This is a crazy thing to write about, but what's more wild to me is that this bit of insanity isn't just a widely known thing about me as a person, considering how much it shaped who I am.
TW: Violence, Domestic Abuse, Rape, Murder, Gaslighting.
Maybe if you're from Cape Breton Island, you know about the Big Ben's murder of the 90s.
Here's what I know for sure...
Back in March of 1992 in Sydney, Cape Breton, during a severe snowstorm, 24 year old Marie Lorraine Dupe was brutally stabbed 40 times and passed away during her first backshift at Big Ben's Convenience Store.
The case went cold for 11 years because there were no witnesses or footprints. In 2001, DNA extracted from a discarded cigarette butt at the scene was matched to a national database.
Investigators utilized an elaborate undercover operation (known as "Mr. Big" sting) to elicit a confession from the suspect, Ernest Gordon Strowbridge, who was only 17 years old at the time, who later passed away of natural causes in 2013.
This is all googleable, I pulled the facts here off of google basically word-for-word, even though I know the details all too well at this point after revisiting the case every few years.
Here's How This Case Affects Me Personally
I've never met my biological father.
I was told stories as a child about how terrifying of a person my biological father allegedly is, how I was never to seek him out, never speak about him to anyone, and if I ever saw him in public I should run.
When I was a very young child I was told a story about how my mother moved to Ontario with my biological father and that he was incredibly, viciously, abusive. I was told how my mother's decision to conceive me was solely so that he would allow her to move back to Nova Scotia to be with family so they could have support while raising a baby at twenty one years old (why my mother couldn't pack up her belongings in the middle of the night and run away instead of having an actual literal child I will never know, but in any case at least I get to say I'm alive).
I was told how after they had me, and were living in Sydney, when I was just three months old he apparently tried to rape my mother and when she wouldn't let him he chased us down the road (me in her arms) with a twenty-two shot gun, and by some miracle I just happened to stop crying when he was near and he never found out where we were hiding.
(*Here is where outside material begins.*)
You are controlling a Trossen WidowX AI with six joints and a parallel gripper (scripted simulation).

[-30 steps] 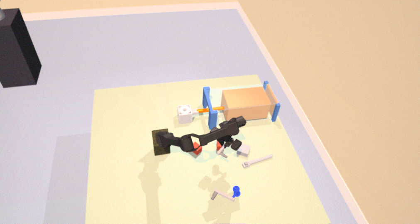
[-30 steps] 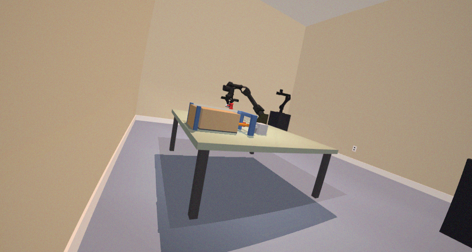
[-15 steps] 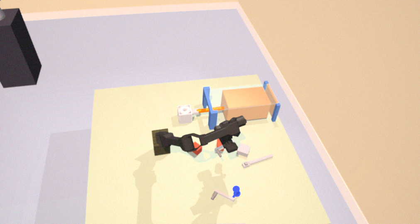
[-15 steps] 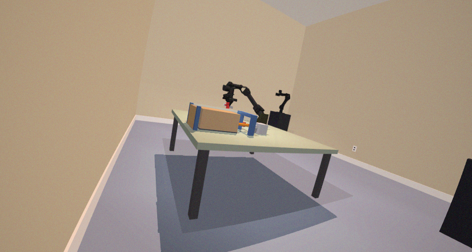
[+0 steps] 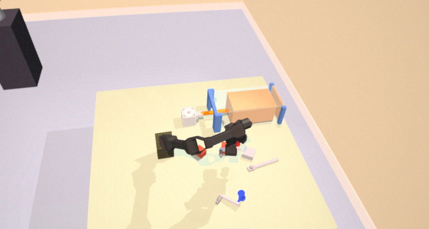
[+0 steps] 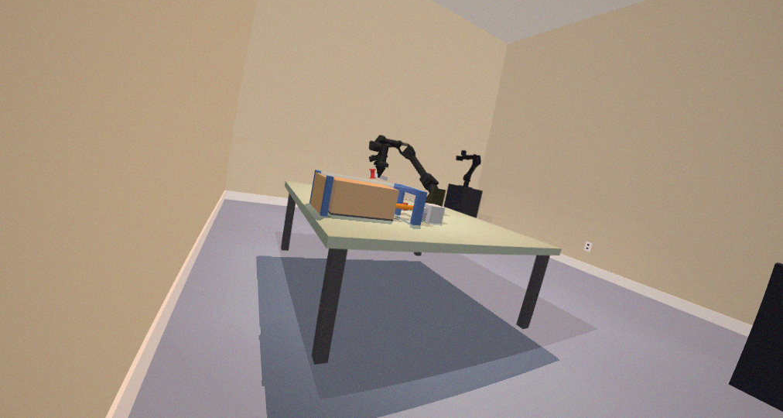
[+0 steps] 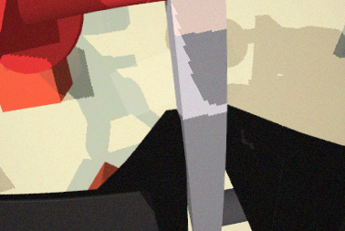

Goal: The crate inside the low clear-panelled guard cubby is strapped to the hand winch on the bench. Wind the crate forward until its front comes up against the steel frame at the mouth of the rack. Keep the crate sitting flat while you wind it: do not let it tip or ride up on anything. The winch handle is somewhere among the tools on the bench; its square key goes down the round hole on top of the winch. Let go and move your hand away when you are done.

Later, when I was about twelve years old I was told another story. About how the following year when I was just an infant, months after this attempted taking of both mine and my mother's life, there was a brutal murder at a convenience store in Sydney and it was my biological father's doing. No, my biological father wasn't Earnest Gordon Strowbridge, if that's what you're thinking... this is where things get extra strange.
I was told that the night of the murder, my biological father went to work during the snowstorm and just never came home again. I was told that the police had taken my mother into questioning but they couldn't use anything she had said in court because of the way the police were wording the questions. I was told that my biological father had idolized his brother who was a convicted murderer in prison, and he wanted to be just like him someday. I was told that the police sketch of the suspect looks incredibly like my biological father (and it did, I saw it years later and the resemblance was uncanny). I was also told it wasn't 40 stabs, it was 47, that he cut off her breasts and penetrated her with the knife if you know what I mean.
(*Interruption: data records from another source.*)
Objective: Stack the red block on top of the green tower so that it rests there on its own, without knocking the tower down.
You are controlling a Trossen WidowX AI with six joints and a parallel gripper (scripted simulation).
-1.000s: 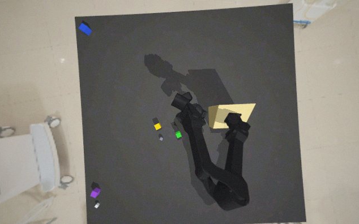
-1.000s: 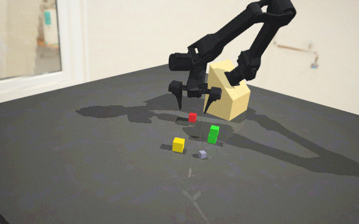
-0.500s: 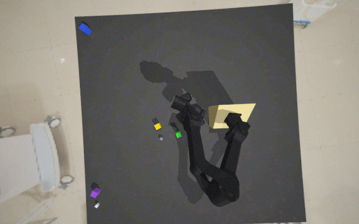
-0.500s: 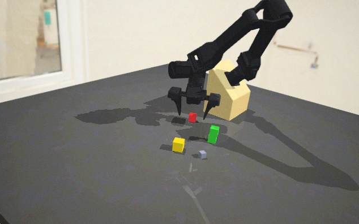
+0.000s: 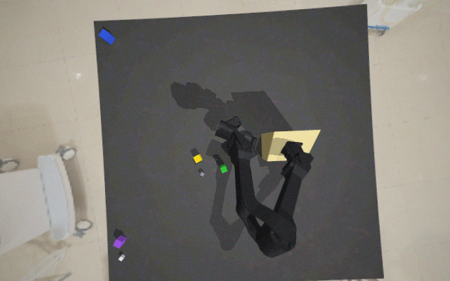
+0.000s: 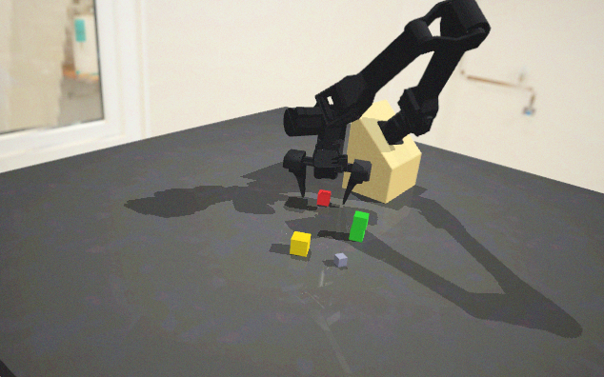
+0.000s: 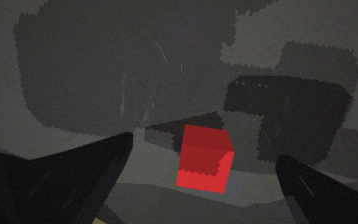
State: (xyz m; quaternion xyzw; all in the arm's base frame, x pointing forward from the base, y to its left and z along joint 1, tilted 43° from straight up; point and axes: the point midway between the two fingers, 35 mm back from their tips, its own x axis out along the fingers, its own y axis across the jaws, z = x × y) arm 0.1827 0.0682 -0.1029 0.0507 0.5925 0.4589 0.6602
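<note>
Right now my gripper tip is 16 cm short of the grey cube and 19 cm to the right of it. The rest, counted from my gripper tip: yellow cube: 19 cm ahead, 11 cm to the left, 1 cm above; red block: 1 cm above; purple cube: 51 cm ahead, 53 cm to the left, 1 cm above.
</note>
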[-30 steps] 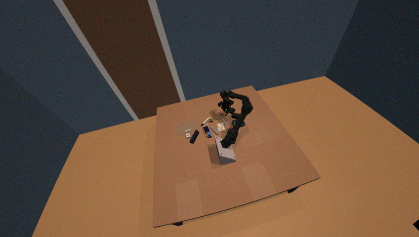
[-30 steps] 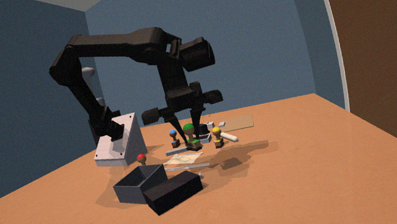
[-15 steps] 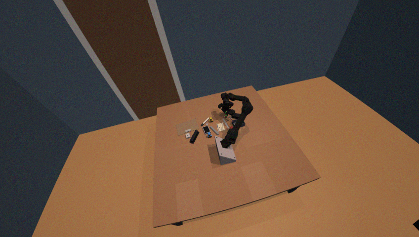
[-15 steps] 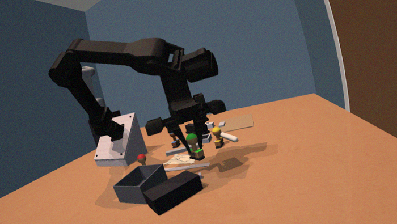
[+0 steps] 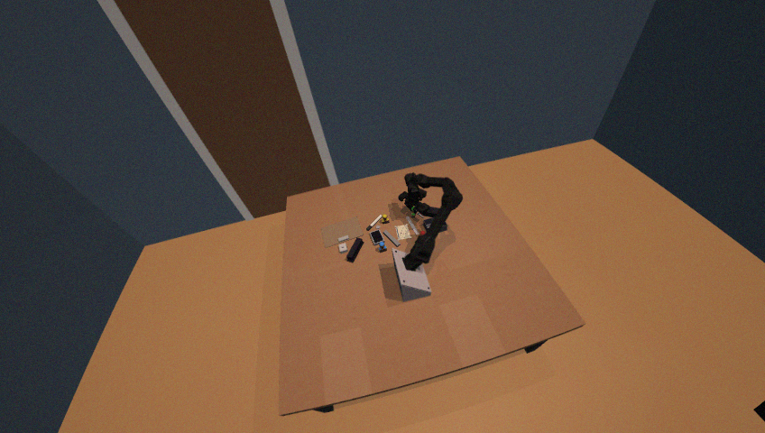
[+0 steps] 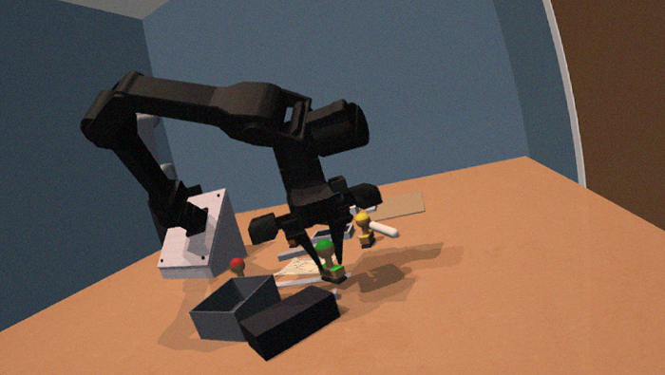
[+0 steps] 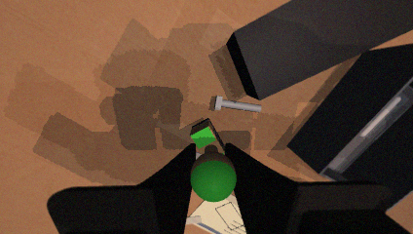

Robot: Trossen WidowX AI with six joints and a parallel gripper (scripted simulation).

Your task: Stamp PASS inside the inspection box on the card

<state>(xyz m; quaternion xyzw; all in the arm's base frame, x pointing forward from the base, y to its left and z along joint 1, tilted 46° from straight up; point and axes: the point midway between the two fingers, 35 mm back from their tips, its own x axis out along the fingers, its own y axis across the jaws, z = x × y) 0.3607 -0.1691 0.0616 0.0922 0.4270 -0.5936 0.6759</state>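
Now: gripper tip right at the green-knobbed PASS stamp. Also, from my gripper tip: black block (3 cm behind, 11 cm to the right, 2 cm below); then grey ruler (6 cm behind, 3 cm to the left, 3 cm below); then cream card (9 cm behind, 10 cm to the left, 4 cm below).
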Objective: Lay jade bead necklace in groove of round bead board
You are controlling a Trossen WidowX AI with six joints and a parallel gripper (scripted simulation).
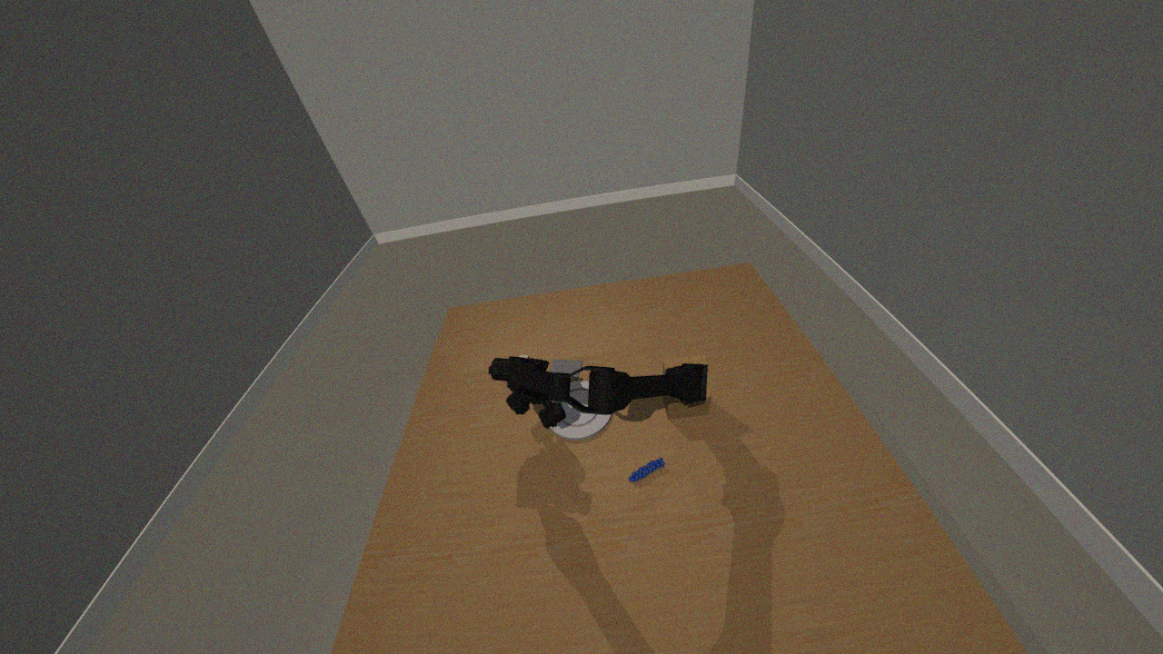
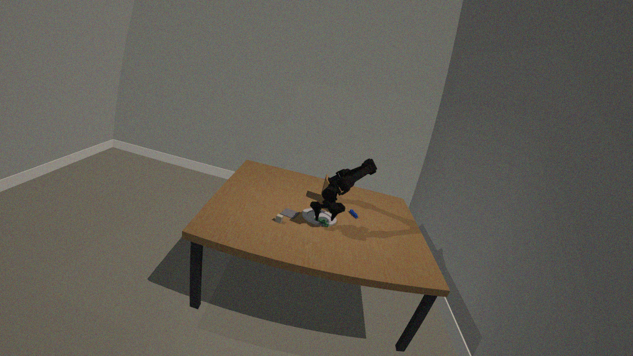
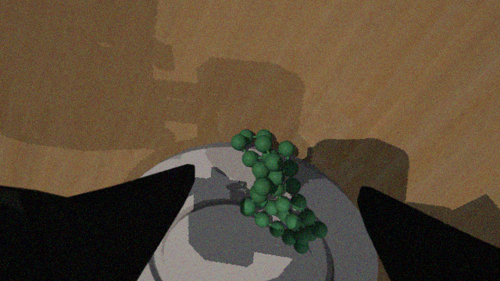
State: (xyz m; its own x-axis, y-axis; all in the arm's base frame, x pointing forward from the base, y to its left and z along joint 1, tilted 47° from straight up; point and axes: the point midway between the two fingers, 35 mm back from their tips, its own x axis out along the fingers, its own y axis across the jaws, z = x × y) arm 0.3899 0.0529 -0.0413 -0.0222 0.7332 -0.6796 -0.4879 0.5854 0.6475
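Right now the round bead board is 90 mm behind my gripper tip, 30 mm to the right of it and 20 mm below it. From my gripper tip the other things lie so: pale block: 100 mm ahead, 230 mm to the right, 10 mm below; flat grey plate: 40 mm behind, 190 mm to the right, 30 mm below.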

I was also told that the reason we moved to East Hants from Glace Bay was because my biological father had found out where I lived, and he had been looking for me for my entire life so that he could murder me the same way he murdered Marie Lorraine Dupe.
I was instructed to tell no one because word could get around and he could find out where I lived again, and since we had just barely gotten away this time who knows what would happen if he found us again. The school was informed, it all seemed very real.
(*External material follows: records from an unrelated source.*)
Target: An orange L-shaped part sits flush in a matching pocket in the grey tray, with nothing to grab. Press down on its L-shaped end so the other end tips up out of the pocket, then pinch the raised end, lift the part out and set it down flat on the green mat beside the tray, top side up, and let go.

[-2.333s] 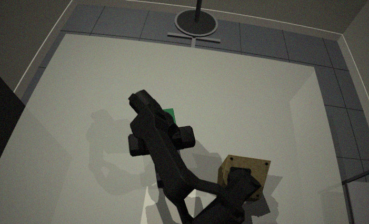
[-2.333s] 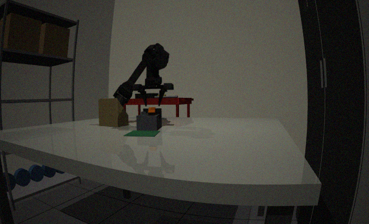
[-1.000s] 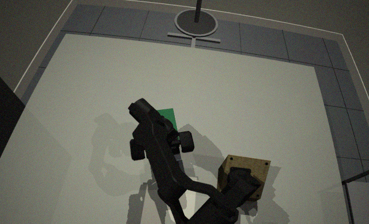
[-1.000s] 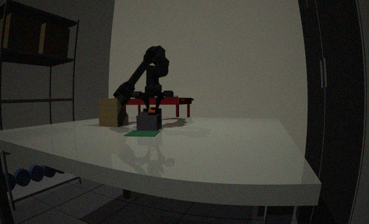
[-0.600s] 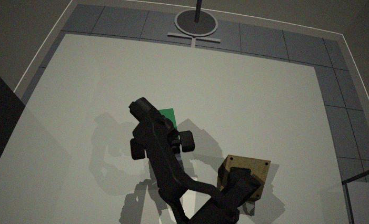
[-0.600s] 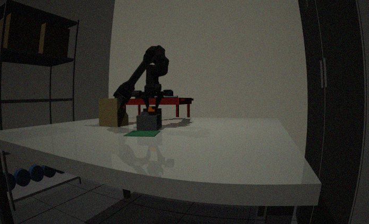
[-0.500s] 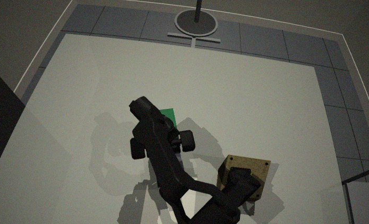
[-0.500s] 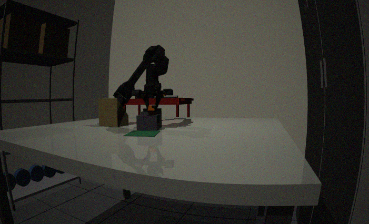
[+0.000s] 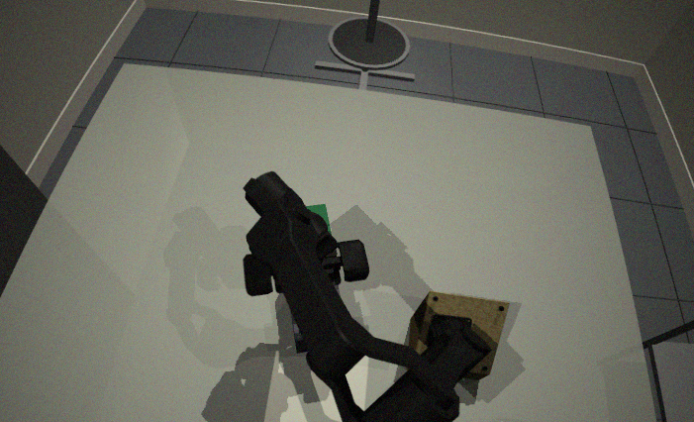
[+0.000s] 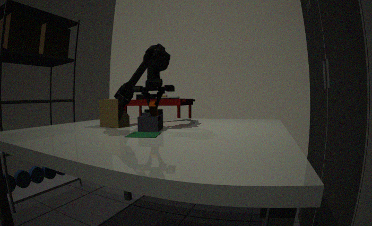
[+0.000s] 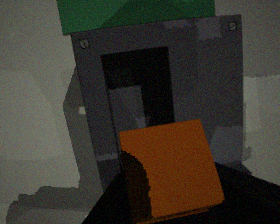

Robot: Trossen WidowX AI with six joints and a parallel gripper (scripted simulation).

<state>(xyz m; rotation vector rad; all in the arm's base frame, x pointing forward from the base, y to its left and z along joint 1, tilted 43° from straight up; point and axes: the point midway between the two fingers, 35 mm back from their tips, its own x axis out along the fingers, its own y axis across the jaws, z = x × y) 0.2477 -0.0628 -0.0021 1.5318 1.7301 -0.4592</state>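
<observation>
The green mat is 30 mm ahead of my gripper tip, 140 mm to the right of it and 110 mm below it. The rest, counted from my gripper tip: L-shaped part (20 mm behind, 30 mm to the left, 30 mm below).
</observation>
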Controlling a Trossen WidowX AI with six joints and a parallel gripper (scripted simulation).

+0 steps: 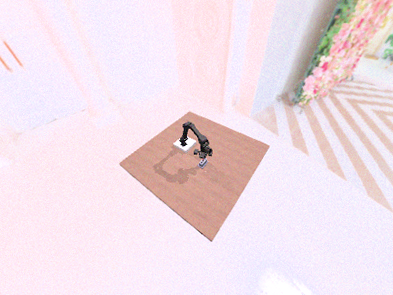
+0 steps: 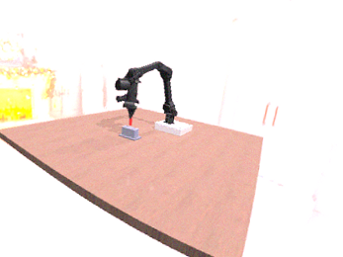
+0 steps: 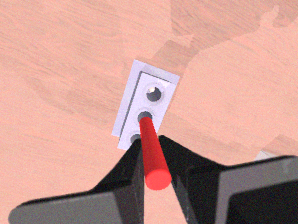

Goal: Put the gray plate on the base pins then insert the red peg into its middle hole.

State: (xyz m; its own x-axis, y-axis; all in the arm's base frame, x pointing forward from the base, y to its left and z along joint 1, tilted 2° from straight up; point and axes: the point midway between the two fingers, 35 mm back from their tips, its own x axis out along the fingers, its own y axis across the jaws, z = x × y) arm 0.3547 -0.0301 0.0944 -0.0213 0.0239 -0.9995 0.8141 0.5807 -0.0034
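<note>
Right now the gray plate is 7 cm below my gripper tip. The rest, counted from my gripper tip: gray base (11 cm below); red peg (right at my gripper tip).
</note>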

So from twelve years old until I was in my late twenties I was living in a reality where I was looking over my shoulder for someone who allegedly wanted to brutally end-my-life constantly, not allowed to tell anyone for fear that they could spread word of who and where I am, and I changed my last name on social media and in person (not legally, because it has to be printed for public record) to decrease the chances of being found.
Until I was found.
Just a few weeks before I had first moved to Dartmouth my biological father found me on Facebook. We started chatting over text for a while, and he seemed emotionally unintelligent but not violent (who knows though really) and I had spoken to police officers in East Hants about the case to get the official perspective about what happened and what records my biological father had. A few drunken fights, a little tough angry man... but they didn't suspect him to be a killer.
They reassured me profusely that my biological father wasn't someone to fear so long as I don't get him wasted drunk in a bar and start an altercation.
I don't speak to any of my family at all because of this and SO many other things. Because what was made to look like was protection all those years, was actually just an elaborate story used for control, gaslighting, psychologically messing with a child, and weakening my connection to any type of support network for the entirety of my upbringing, and greatly affecting the way I see the world and people who are supposed to be emotionally close to me.
The weirdest part now is that this isn't exactly get-to-know-you fun banter to share at parties and gatherings, and even if it was most people can't handle the reality of it (believe me, I've tried to share). So I've essentially lived this entire experience for thirty plus years that no one really knew about, and grappling with things that most of my peers couldn't even fathom, while completely alone in it.
This is the shit movies are made out of I swear, except it's my life.
I wrote a song about it called 22, it'll be on the album whenever I get around to recording.